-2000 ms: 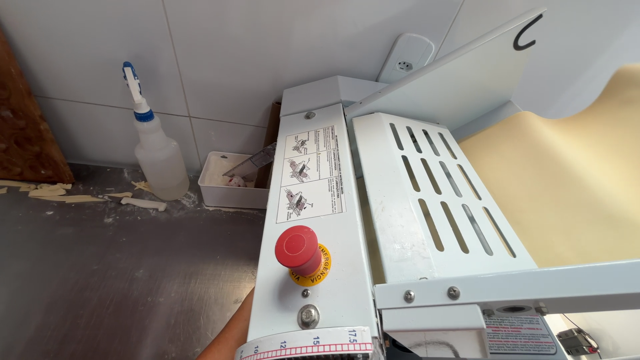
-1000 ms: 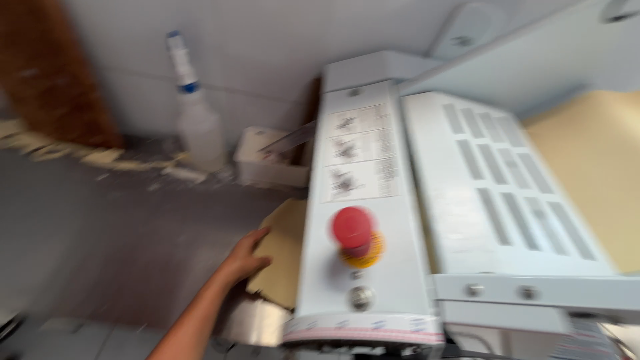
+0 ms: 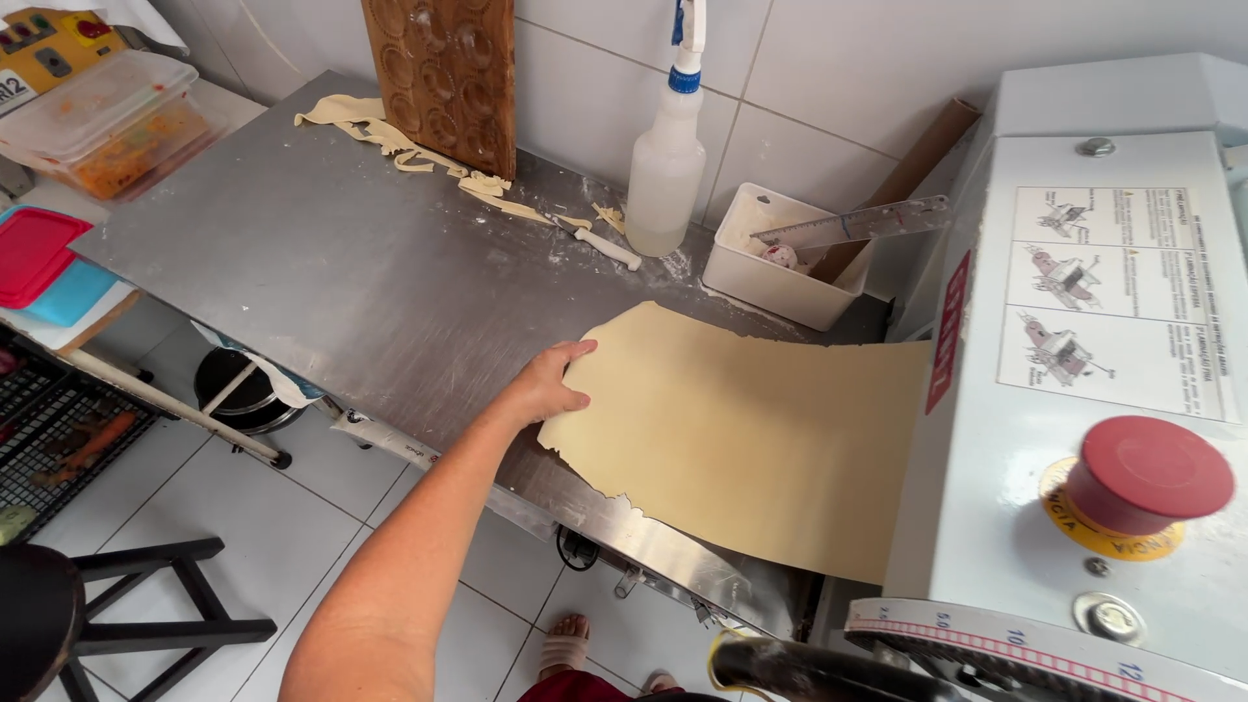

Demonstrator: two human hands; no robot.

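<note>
My left hand (image 3: 553,384) holds the left end of a wide rolled dough sheet (image 3: 741,419), thumb above the sheet and fingers at its edge. From the white dough sheeter (image 3: 975,390) at the right, the sheet stretches over the steel worktop (image 3: 390,283), its front edge reaching the table's edge. A red emergency stop button (image 3: 1155,473) and a curved scale (image 3: 1014,639) are on the sheeter. My right hand is out of view.
Behind the sheet are a spray bottle (image 3: 667,166), a white-handled knife (image 3: 606,249), dough scraps (image 3: 390,141), a wooden mould board (image 3: 444,78) and a white bin (image 3: 780,283) holding a ruler. A black stool (image 3: 146,604) stands at lower left.
The view has swung left. The dough sheet, not visible at first, now extends well out of the sheeter to the left, with my left hand at its end.
</note>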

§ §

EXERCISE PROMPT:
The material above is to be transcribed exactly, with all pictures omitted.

SOLUTION FOR THIS PROBLEM:
-2000 ms: 
-1000 ms: 
+0 ms: 

Demonstrator: two human hands; no robot.

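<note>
My left hand (image 3: 553,384) holds the left end of a wide rolled dough sheet (image 3: 741,419), thumb above the sheet and fingers at its edge. From the white dough sheeter (image 3: 975,390) at the right, the sheet stretches over the steel worktop (image 3: 390,283), its front edge reaching the table's edge. A red emergency stop button (image 3: 1155,473) and a curved scale (image 3: 1014,639) are on the sheeter. My right hand is out of view.
Behind the sheet are a spray bottle (image 3: 667,166), a white-handled knife (image 3: 606,249), dough scraps (image 3: 390,141), a wooden mould board (image 3: 444,78) and a white bin (image 3: 780,283) holding a ruler. A black stool (image 3: 146,604) stands at lower left.
The view has swung left. The dough sheet, not visible at first, now extends well out of the sheeter to the left, with my left hand at its end.
</note>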

This concludes the output for the exercise.